If to sculpt is a question of limits; if it is to act to restrain gesture and movement in which too much immediate knowledge, curiosity and tensions press; if it is to guarantee concentration and space for reflection, then restraint and concentration are now on exhibition, in front and around, to indicate and direct, to push and confront. In such a way that, as Braque realised in his time, with sculpting, constructing and composing it is no longer about metaphor, but metamorphosis.

Let us look at one of Marina Sasso’s recent sculptures. The alternative and complementary process is immediately evident: the composed and connected surface puts in motion other surfaces on this side of the first which are transparent but developing towards whoever is immobile on the other bank, waiting.
The immobility of the pictorial icon with which Ms Sasso dialogues is reconquered by space, by the air which brushes it.
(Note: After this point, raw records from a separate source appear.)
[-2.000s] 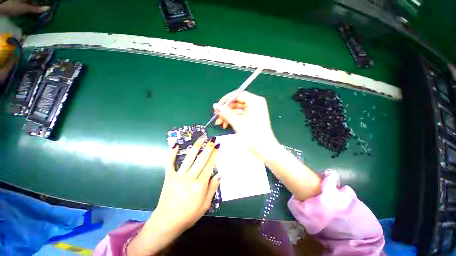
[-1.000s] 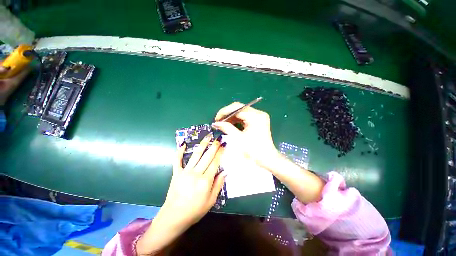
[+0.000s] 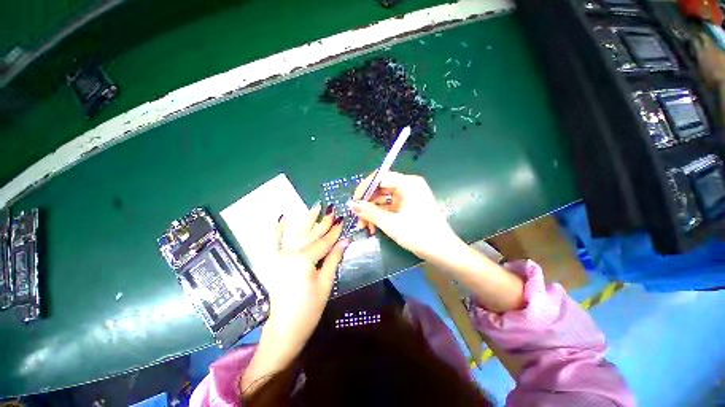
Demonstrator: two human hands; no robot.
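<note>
My right hand [image 3: 401, 213] holds the tweezers [image 3: 387, 165], with the tip end down at the dotted sheet [image 3: 340, 189]. My left hand [image 3: 306, 258] lies with its fingers spread over the dotted sheet and the edge of the white sheet [image 3: 266, 208]; whether it grips the sheet is hidden. An open phone unit [image 3: 211, 278] lies to the left of the white sheet, its board at the upper end and its battery below, with no hand on it. The dotted sheet hangs past the bench's front edge.
A pile of small black parts [image 3: 381, 99] lies beyond my hands, with clear slivers [image 3: 461, 91] beside it. A black tray [image 3: 584, 119] of phones stands at right. More phones lie at far left [image 3: 22, 266] and on the belt [image 3: 94, 86]. Another person's hand shows at top right.
The view has swung to the right. My left hand has left the phone unit and is now on the sheets. My right hand has moved the tweezers from the phone's board to the dotted sheet.
</note>
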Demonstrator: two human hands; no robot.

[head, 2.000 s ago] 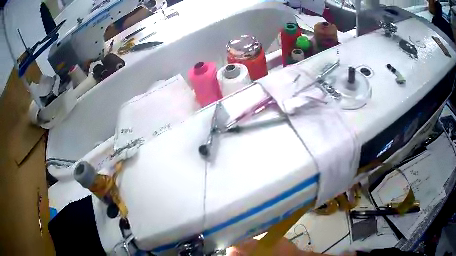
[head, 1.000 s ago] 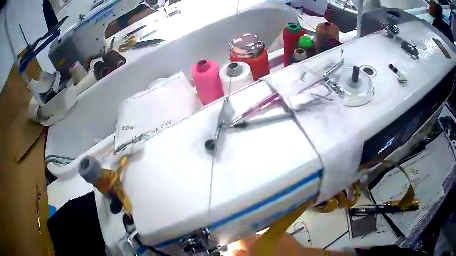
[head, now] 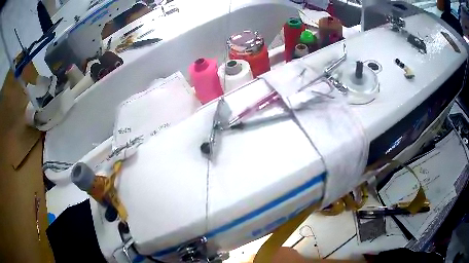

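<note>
The white sewing machine head (head: pixel 257 180) with a blue stripe crosses the view. My right hand (head: pixel 288 256) is a small strip of skin at the bottom edge, below the arm, with a dark sleeve to its right; its fingers and anything in them are hidden. My left hand is out of the picture. A black fabric piece (head: pixel 77 231) lies at the lower left beside the needle end. The needle area is mostly cut off at the bottom. A mustard tape (head: pixel 280 233) hangs from the arm in front of my hand.
Pink (head: pixel 205 82) and white thread cones and a red jar (head: pixel 249 54) stand behind the arm. White paper pieces (head: pixel 154 110) lie left of them. Slim metal tools lie on the arm under a tied white cloth (head: pixel 339 138). Pens (head: pixel 393 211) and marked papers lie at right.
The view has shifted slightly. Less of my right hand shows at the bottom edge, and the bright lamp spot by the needle end is less visible than a second ago.
</note>
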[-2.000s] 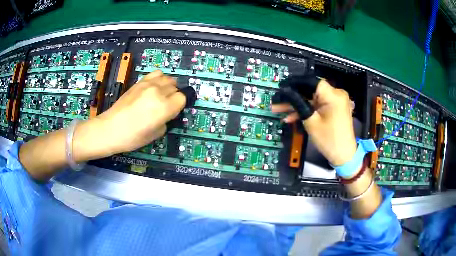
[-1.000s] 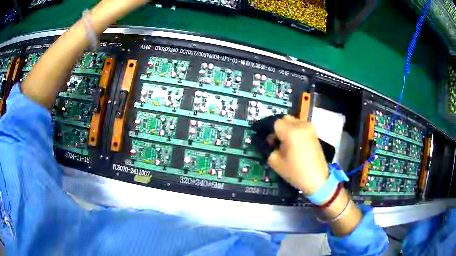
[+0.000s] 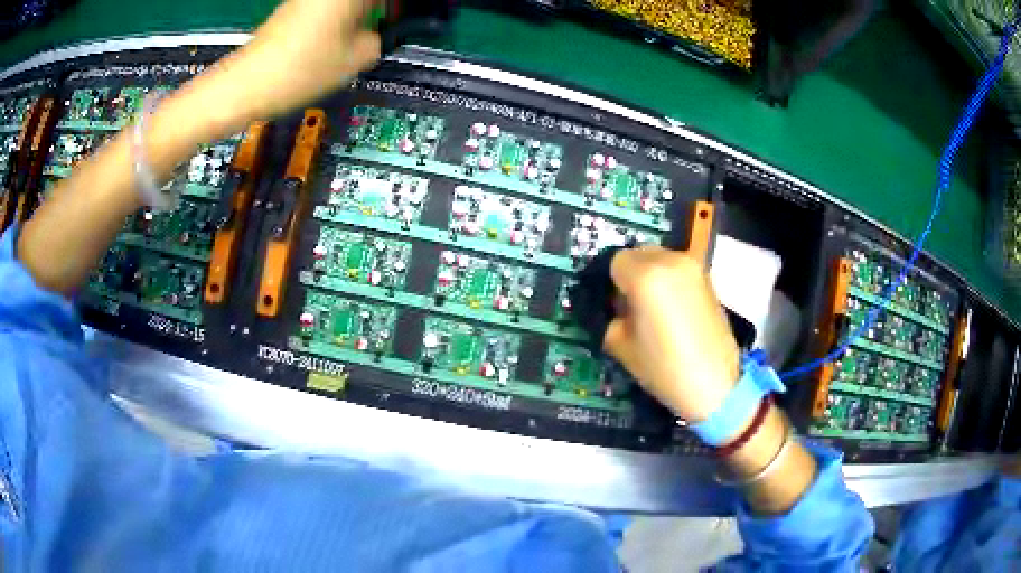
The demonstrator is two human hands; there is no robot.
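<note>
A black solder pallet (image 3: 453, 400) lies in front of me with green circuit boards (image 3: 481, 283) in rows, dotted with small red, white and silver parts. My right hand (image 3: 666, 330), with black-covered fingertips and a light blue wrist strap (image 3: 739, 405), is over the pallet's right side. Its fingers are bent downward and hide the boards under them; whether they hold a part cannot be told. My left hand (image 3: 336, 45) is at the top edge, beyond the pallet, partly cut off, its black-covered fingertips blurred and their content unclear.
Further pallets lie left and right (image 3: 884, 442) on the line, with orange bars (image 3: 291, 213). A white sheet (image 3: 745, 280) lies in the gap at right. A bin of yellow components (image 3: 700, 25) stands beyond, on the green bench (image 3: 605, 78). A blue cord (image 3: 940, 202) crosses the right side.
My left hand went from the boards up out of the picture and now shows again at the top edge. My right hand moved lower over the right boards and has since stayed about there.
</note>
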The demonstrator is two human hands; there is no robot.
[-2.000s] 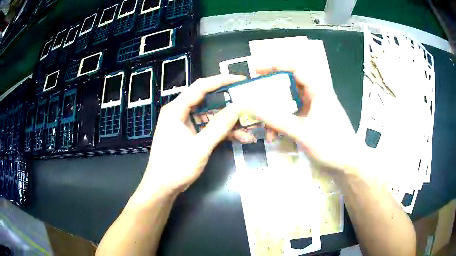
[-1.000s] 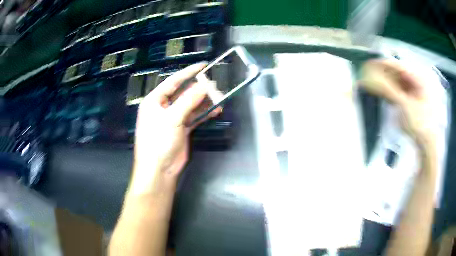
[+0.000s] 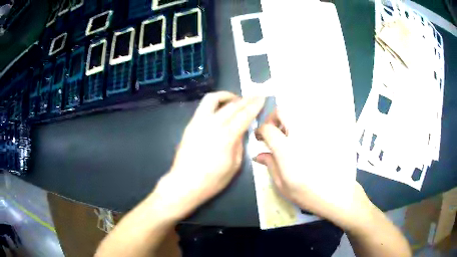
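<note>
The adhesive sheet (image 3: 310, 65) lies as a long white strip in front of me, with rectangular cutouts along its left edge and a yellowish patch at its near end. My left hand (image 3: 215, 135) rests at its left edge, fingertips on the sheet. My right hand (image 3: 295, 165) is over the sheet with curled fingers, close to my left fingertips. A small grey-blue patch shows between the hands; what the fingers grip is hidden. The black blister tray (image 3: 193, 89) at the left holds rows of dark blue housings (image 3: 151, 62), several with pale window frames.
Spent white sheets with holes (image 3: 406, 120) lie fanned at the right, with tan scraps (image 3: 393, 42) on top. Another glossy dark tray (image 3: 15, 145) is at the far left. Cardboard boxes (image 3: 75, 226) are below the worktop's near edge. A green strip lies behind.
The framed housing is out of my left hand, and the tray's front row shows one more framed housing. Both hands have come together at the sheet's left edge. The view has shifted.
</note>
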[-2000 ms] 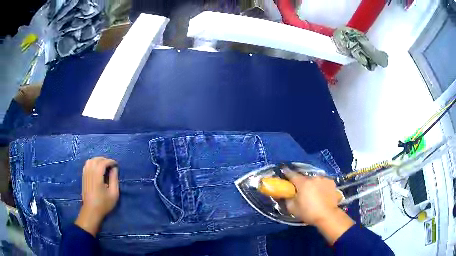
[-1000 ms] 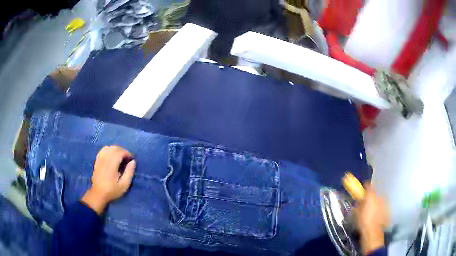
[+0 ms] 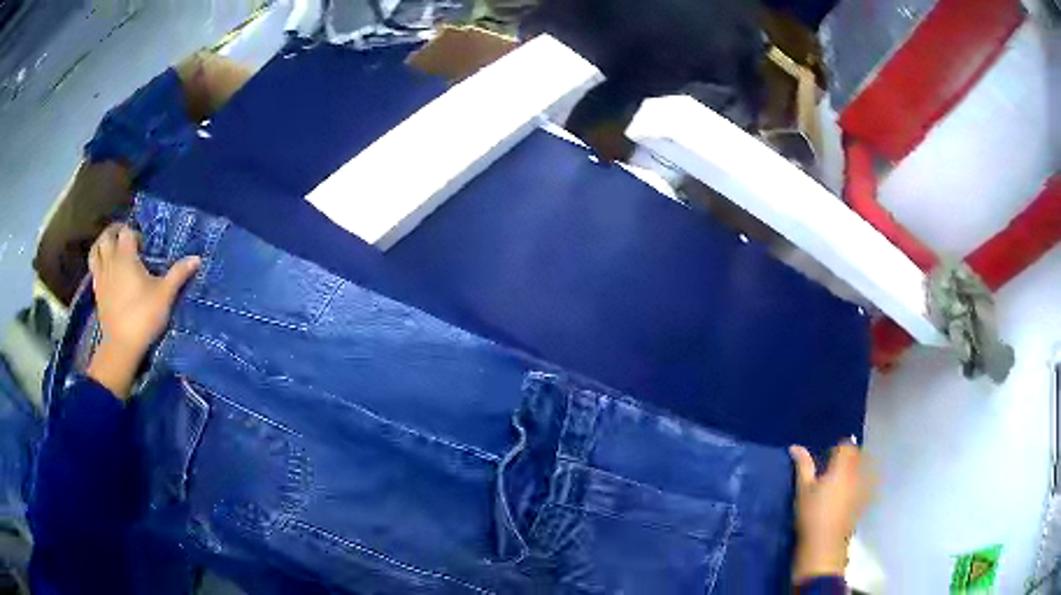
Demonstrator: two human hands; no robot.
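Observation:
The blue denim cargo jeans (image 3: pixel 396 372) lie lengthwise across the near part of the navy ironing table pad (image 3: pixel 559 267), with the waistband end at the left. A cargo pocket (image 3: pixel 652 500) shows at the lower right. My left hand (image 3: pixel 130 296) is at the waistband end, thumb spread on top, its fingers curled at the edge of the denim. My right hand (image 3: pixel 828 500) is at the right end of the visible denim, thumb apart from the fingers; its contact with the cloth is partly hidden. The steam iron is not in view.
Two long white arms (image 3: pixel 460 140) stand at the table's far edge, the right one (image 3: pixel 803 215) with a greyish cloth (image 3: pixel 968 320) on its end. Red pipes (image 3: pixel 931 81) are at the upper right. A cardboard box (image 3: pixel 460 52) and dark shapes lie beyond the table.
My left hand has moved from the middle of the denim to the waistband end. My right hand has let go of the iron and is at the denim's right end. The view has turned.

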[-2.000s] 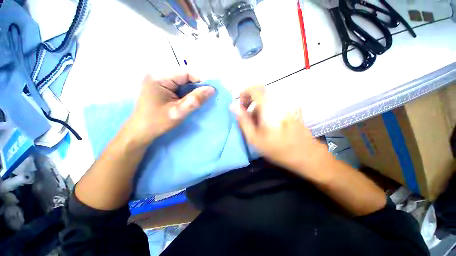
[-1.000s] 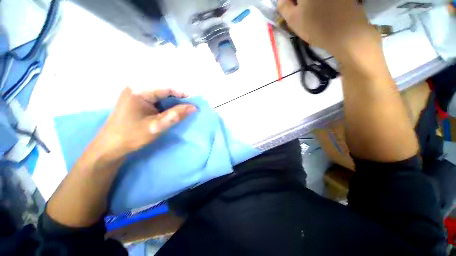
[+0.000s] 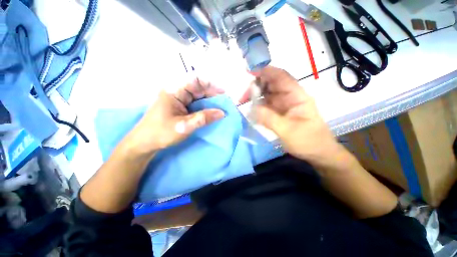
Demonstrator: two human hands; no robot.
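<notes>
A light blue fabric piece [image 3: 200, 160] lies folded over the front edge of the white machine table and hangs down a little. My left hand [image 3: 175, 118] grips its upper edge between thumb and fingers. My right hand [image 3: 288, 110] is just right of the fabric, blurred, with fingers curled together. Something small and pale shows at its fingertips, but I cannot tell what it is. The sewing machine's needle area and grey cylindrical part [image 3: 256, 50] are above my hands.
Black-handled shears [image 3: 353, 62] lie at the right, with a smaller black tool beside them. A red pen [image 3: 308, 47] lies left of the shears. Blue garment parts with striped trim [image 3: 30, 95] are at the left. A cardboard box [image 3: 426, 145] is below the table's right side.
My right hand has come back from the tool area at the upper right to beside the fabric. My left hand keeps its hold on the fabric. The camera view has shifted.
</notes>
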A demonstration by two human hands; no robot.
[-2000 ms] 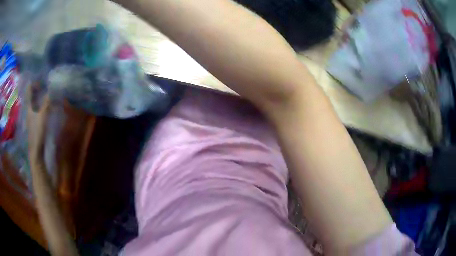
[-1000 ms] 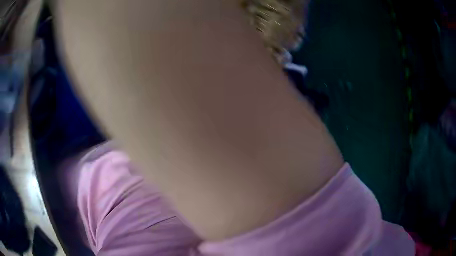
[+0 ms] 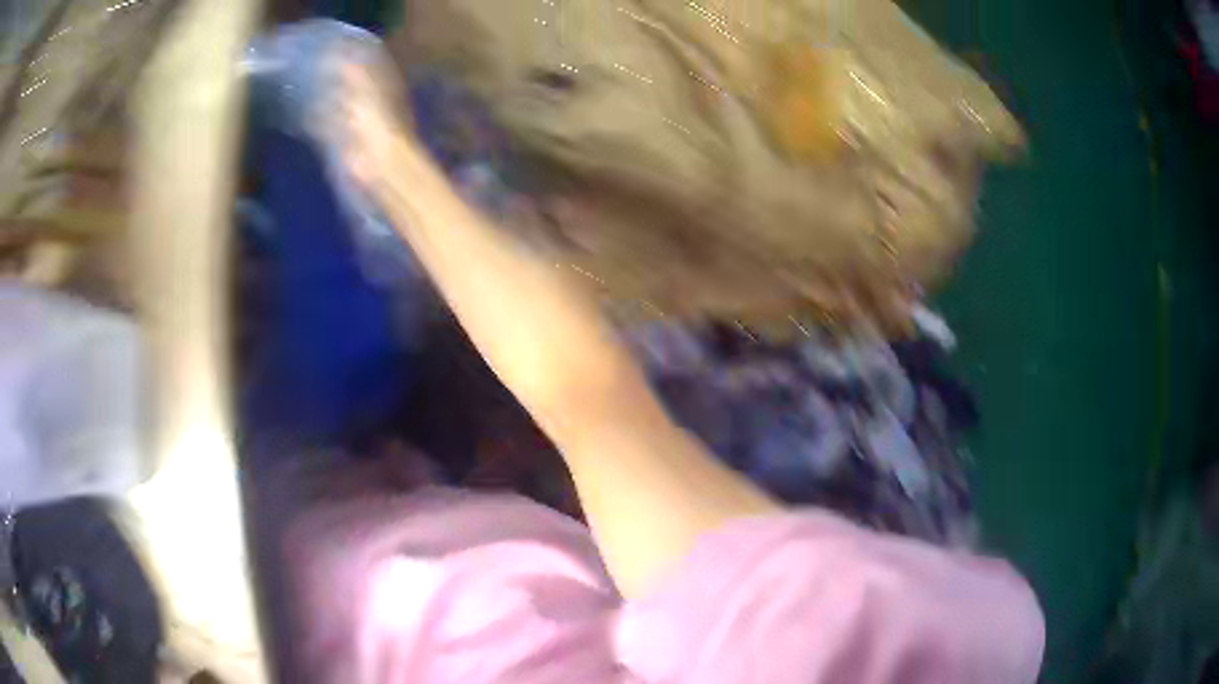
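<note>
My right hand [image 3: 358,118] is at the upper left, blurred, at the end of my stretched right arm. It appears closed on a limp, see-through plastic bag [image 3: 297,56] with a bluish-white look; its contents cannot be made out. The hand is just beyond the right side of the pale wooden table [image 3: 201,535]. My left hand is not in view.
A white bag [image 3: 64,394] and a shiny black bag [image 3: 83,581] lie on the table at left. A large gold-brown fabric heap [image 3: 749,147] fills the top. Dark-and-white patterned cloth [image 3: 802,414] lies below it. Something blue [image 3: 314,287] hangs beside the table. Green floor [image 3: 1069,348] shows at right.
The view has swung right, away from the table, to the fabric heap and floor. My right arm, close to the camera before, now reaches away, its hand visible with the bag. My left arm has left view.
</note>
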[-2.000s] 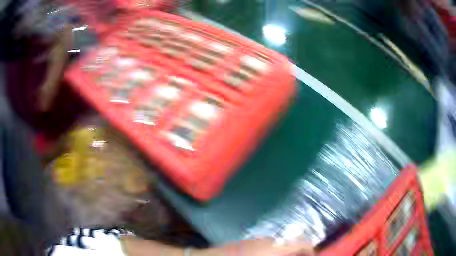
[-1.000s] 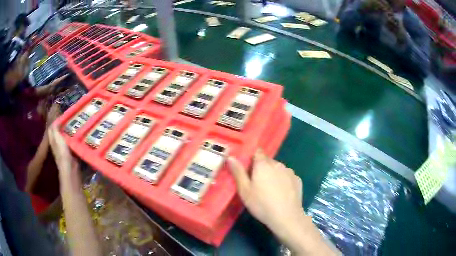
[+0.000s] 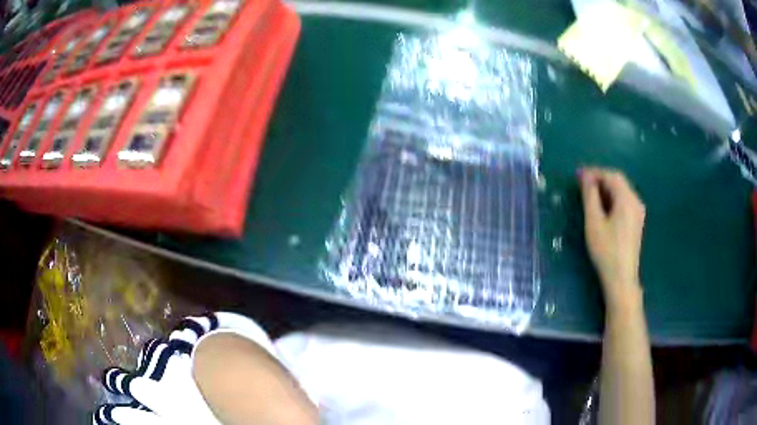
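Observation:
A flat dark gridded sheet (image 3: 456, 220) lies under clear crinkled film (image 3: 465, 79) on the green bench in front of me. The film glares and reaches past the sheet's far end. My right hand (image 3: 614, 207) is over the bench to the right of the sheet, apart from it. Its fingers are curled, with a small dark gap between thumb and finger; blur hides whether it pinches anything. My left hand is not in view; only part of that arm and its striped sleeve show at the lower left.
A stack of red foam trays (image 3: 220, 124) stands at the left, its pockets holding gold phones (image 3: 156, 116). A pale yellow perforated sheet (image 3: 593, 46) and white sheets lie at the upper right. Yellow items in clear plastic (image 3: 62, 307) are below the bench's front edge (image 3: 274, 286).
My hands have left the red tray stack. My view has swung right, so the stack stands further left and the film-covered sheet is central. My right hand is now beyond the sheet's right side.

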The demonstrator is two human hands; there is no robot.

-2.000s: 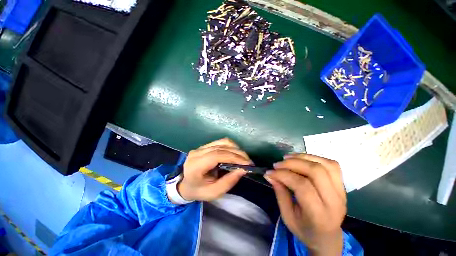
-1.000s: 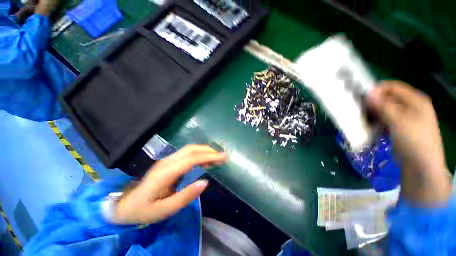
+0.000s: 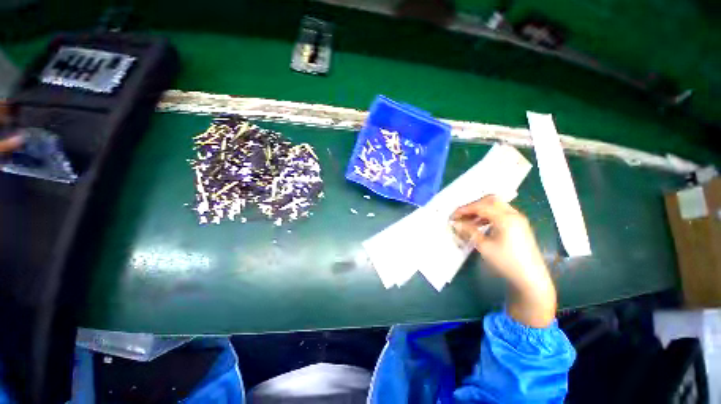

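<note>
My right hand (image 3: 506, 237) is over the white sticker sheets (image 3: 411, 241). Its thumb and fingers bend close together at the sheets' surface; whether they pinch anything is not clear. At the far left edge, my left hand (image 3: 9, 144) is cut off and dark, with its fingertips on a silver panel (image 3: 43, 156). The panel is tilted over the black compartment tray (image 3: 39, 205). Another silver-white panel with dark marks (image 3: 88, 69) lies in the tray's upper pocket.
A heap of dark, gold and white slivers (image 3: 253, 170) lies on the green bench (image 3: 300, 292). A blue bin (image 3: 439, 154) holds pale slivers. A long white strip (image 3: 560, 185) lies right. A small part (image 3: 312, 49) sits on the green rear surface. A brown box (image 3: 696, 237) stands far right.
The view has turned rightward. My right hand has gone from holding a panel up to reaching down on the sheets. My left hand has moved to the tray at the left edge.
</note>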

So that a dis-articulation, a process of deconstruction, acts on the composition of forms and materials. Backgrounds remain still, but one notices them on the edge of a space of pulsations and breath, almost as if the sculptress’s invitation was not to contemplate and gaze but to play her works, to make the materials ring out like colours. The sculpture puts space in motion, occupying portions of it where, apparently, it does not enter; it makes itself manipulate, push and contract distances and separations. So its presence is thinned down and, on the contray, given its own space. Exactly what painting cannot give itself but sculpture is able to re-annex (remember Geometria d’ombra?).

To examine how the work pushes, if we want to repeat a famous saying. And, therefore, inverting the order of the elements: to sculpt, occupy and arrange so that what is beyond the forms, on the other side of the materials, next to colour, can animate itself, move and ring out. Fill itself up.